Just when I think I’m doing something really important and feeling indispensable, I’m jolted back to reality. This week, Robert Maxwell provided this service. Maxwell was a retired auto mechanic

Just when I think I’m doing something really important and feeling indispensable, I’m jolted back to reality.

This week, Robert Maxwell provided this service.

Maxwell was a retired auto mechanic with a high school education from Bend, Oregon. He didn’t actually get his high school diploma until 2000. He taught auto shop at a local community college. Maxwell died Saturday. He was 98.

I wonder how many people in Bend, who saw Maxwell in the grocery store or at the gas station, knew his story. I’m sure that by the time he died, a lot of people knew. In fact, he was probably something of a local celebrity.

But outside of Bend, I wonder who knew that, 75 years ago, Maxwell threw himself on a grenade.

He was Corporal Maxwell back then, serving in France for the U.S. Army as a technician who strung telephone wires in battle zones during World War II.

On Sept. 7, 1944, in Besancon, France, Maxwell and his unit were pinned down by heavy machine-gun fire. The Germans, who had closed to within 10 yards of Maxwell’s position, began tossing grenades over a stone fence that Maxwell and his mates were using for cover.

“I could hear it fall right near my feet,” Maxwell said years later in an interview with a local TV station. “I didn’t know for sure where it was. This was between 1 and 2 in the morning. I groped to find it and throw it back, but I knew it was too late to do that. I was already crouched down, but I did have my blanket, shoved it down on my chest and dropped where I was.”

Maxwell was severely injured. He spent the rest of his life without part of his foot.

Maxwell was awarded the Congressional Medal of Honor. There are now only three Medal of Honor recipients from World War II who are still alive. Maxwell was the oldest.

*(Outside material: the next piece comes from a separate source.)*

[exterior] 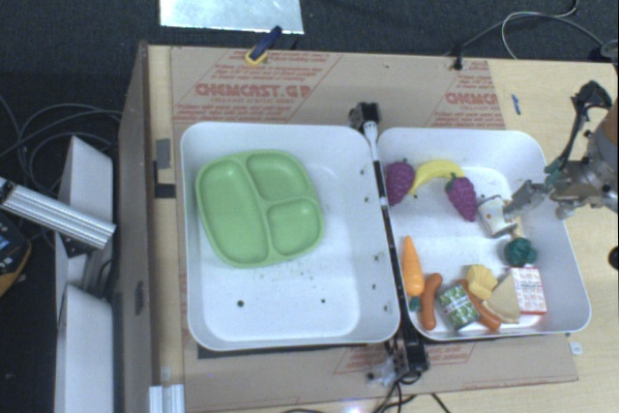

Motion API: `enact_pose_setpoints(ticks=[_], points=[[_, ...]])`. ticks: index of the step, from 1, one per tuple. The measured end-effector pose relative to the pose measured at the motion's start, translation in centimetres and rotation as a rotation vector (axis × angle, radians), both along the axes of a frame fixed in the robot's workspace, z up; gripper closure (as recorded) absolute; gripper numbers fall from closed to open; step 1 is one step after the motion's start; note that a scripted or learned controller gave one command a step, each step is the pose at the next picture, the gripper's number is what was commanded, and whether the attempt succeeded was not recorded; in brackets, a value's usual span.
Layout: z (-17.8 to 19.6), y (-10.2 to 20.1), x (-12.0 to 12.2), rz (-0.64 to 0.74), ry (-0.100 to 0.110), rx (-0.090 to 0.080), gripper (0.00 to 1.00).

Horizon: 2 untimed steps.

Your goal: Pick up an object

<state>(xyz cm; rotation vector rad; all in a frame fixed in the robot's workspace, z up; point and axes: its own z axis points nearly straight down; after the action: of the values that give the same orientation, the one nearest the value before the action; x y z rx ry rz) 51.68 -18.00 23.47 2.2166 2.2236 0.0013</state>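
- The gripper (498,216) reaches in from the right over the right-hand bin (566,251), low above its floor near the upper-middle part
- Whether it is spread, closed or clamped on something cannot be told: the tip is a small pale blur, and nothing is plainly seen held
- The toy food that could be picked lies all in this bin: two purple grape bunches (462,196) and a banana (435,174) near the far wall, a dark green piece (520,251) just beside the gripper tip
- A carrot (412,266) lies along the left wall, and a can (455,305), a small carton (528,290) and other pieces crowd the near corner, touching one another
- That packed corner would likely make a clean grasp hard; the grapes and the green piece stand more apart, so they look the easier targets
- The bare floor between the grapes and the near cluster gives the tip room to descend
- The left-hand bin (213,305) bears a green divided plate (259,206), with open floor around it
- The divider between the bins is a raised edge to lift over
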Motion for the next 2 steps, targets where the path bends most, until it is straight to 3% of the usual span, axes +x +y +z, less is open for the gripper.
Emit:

I read a story like Maxwell’s and wonder if I would have fallen on that grenade. I like to think I would have but that’s easy to say knowing I’ll never be in that position.

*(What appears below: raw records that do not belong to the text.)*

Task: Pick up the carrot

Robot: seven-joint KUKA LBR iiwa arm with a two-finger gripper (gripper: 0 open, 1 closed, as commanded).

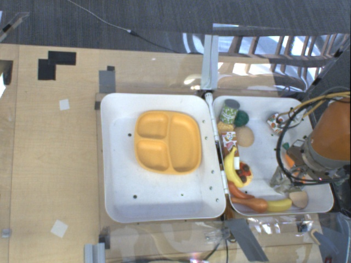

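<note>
A wooden bench carries two white bins; the carrot lies in the right one; the gripper's grip cannot be told.

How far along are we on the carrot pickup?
Nothing looks done yet. The carrot lies along the front edge of the right bin, beside a banana. The arm hangs over that bin's right side, with its claw low, apart from the carrot. Reaching, gripping and lifting remain.
</note>
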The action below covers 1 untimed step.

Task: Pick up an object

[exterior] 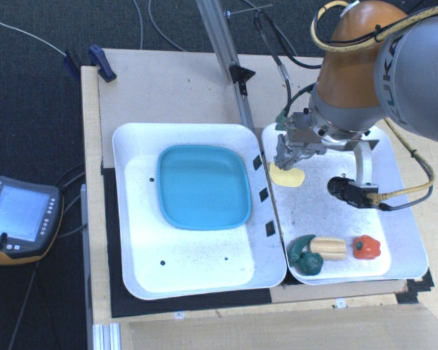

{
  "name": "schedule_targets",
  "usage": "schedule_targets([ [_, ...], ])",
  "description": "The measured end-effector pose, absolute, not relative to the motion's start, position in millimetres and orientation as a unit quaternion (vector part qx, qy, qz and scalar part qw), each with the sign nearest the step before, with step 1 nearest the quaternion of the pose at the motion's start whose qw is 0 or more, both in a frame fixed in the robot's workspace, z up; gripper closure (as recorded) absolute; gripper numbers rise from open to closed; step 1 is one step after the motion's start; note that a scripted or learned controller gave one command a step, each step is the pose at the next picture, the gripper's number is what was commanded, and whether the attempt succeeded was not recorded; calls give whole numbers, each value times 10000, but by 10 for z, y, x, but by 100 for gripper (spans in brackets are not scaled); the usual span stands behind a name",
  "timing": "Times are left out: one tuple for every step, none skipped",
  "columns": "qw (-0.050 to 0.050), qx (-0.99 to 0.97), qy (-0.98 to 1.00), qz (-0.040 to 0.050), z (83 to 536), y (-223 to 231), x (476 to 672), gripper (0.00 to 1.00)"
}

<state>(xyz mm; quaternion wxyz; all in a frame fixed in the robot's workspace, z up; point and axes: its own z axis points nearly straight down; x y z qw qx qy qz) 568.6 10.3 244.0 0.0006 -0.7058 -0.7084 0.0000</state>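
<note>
The two-finger gripper (287, 159) hung low over the pale yellow, flat, rounded toy piece (287, 176) near the right white bin's (407, 221) upper left corner. How far its fingers stood apart could not be told, nor whether they held anything. The piece looked light, stiff and smooth, best pinched across its thin edges.

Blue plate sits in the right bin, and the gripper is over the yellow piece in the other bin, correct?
Not quite. The camera view shows the blue plate in the left bin. The gripper is over the yellow piece in the right bin, as you meant.
</note>
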Motion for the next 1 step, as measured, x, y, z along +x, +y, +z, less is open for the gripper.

“Surely what a man does when he is taken off his guard is the best evidence for what sort of a man he is,” C.S. Lewis wrote in “Mere Christianity.”

If who we are is evident by our immediate reactions, we should be ashamed of ourselves.

We have entire media platforms (see Twitter) that allow us to react, lash out, and destroy before collecting our thoughts, much less ourselves.

“If there are rats in a cellar you are most likely to see them if you go in very suddenly. But the suddenness does not create the rats: it only prevents them from hiding,” Lewis wrote.

It’s difficult to have an apolitical discussion about character in America. But if we’re really honest with ourselves, we’ll agree that no political ideology has the market cornered on virtue. If we’re still looking to our elected representatives to restore our collective morality and teach us to be more empathetic, we’re going to be really, really disappointed. And if we’re looking to future generations, we might be looking in the wrong place.

A University of Michigan study in 2011 of 14,000 college students found that “students’ self-reported empathy has declined since 1980, with an especially steep drop in the past 10 years.” The study also indicated that self-reported narcissism was at an all-time high. And that was eight years ago.

And this is why we would do well to remember Robert Maxwell who, whether he realized it at the time or not, demonstrated the “greater love” about which the apostle John writes in his gospel; “to lay down one’s life for one’s friends.”

Maxwell was 24 when he threw himself on that German potato masher. He didn’t have time to think or do much of anything, other than grab a blanket to cushion the explosion. He knew the grenade was going to blow.

In an era of self-glorification, polarization and hyper partisanship, we should consider who we are - before the lights go on in our cellar - and who we want to be.

The memory of a retired auto mechanic from Oregon is a good place to start.